Data Republic has brought structure, security and governance to ANZ’s data sharing. “It’s a very consistent, logged and audited experience for a business person to govern and decide and determine that if there is a data share, what will be done with it,” Mentiplay said.
“We’ve used Data Republic as a technical and process platform to push back through our organisation an enterprise approach to data sharing.”
On the clock
On ANZ’s second data share implemented through Data Republic, the bank got the total timeframe down to five weeks.
“We basically agreed in about four weeks [internally to do the share] and then one week later we had analysts in the data,” Mentiplay said.
“It was just a total transformation and that was still while we were learning.”
Mentiplay said Data Republic was treated internally by ANZ as a “lower friction place” to perform secure data sharing.
When governance and risk communities found out a particular project would use Data Republic, there was an attached level of trust that reduced the need to spend huge amounts of time planning and asking reams of questions.
Trust on tap
That trust has also translated into a steady stream of requests internally for new data sharing and matching arrangements.
“That has drawn out of the business like water this demand to understand the value of data by sharing data or by having sandboxed environments where external experts can access data,” Mentiplay said.
“So our list of data sharing projects is going from a known list of 20 to a prospect list of 80, and then as word gets out my small team effectively gets flooded as the business owner of this capability.”
Recognising value faster
Once open banking arrives and consumers have greater control over their banking data - and who it can be shared with - ANZ is expecting to be flooded with data sharing requests.
These requests will mean the bank is sharing data that it previously would have kept tightly under wraps and used to try to create its own competitive advantage.

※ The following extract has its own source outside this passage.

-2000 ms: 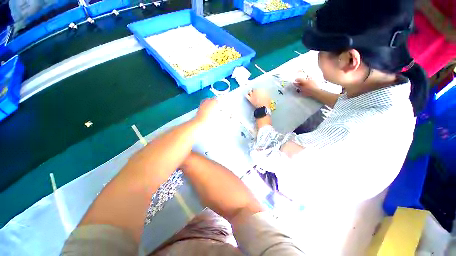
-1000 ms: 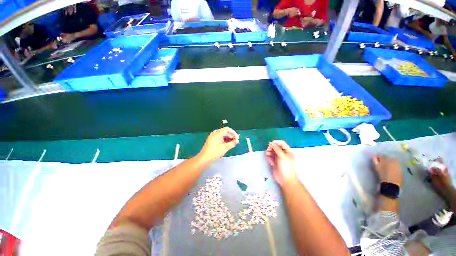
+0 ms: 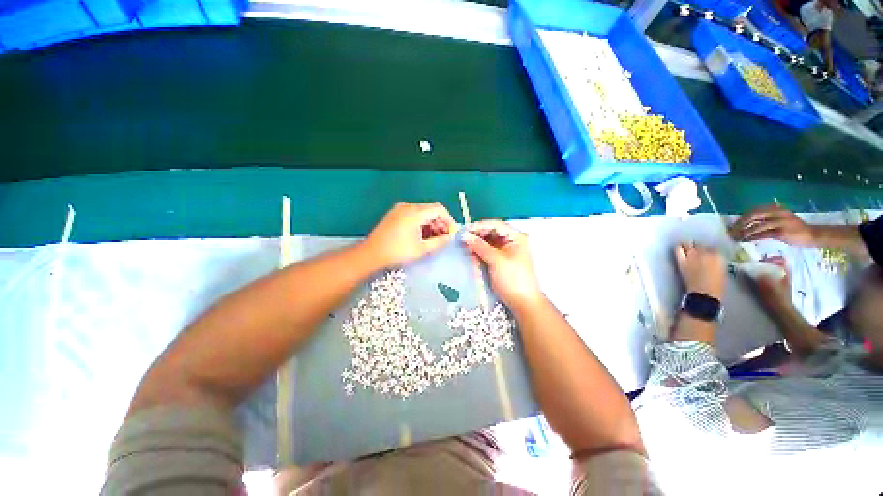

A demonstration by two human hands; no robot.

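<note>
My left hand (image 3: 414, 232) and my right hand (image 3: 503, 257) meet above the back edge of the grey work mat (image 3: 329, 426). Their fingertips pinch a tiny pale part (image 3: 462, 234) between them; its shape is too small to tell. A loose pile of small white parts (image 3: 387, 339) lies on the mat between my forearms, in a rough U shape. A dark green leaf-shaped patch (image 3: 448, 292) lies in the gap of the pile, below my hands.
A green conveyor belt (image 3: 290, 107) runs beyond the bench, with one small white piece (image 3: 424, 146) on it. A blue tray (image 3: 605, 178) of white and yellow parts stands at the right, beside a white ring (image 3: 631, 201) and white wad (image 3: 682, 197). A neighbour's hand (image 3: 704, 268) is at right.
My hands were apart and have come together at the mat's back edge, with a part between the fingertips. The view has tilted down. Earlier, it faced right and my hands reached towards the neighbour's side.
</note>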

“As an organisation, we’re going to have a bunch of data assets that previously we felt were proprietary and gave us competitive advantage moving out into the open world,” Mentiplay said.
“In that context, the data sharing is going to massively increase.”
Bare and share
Banks will have to be able to tell consumers about their data, how it is used, where it goes (or went) and why, and what consents had been collected around the use of that data.
But they can still find ways to derive value from aggregated forms of that data - they will simply have to move more quickly to do it.
“I think it’s about having a carefully thought-through structure to say, ‘I can understand the power of a piece of data when it gets to me, when I see it I can interpret it, but I have that capability though very carefully managed data sharing,” Mentiplay said of the balance to be struck under open banking.
“Data Republic allows us to create environments that mean we are ready to act in milliseconds when we see a pattern in data because we have tested it and we know that we have to take a particular action.”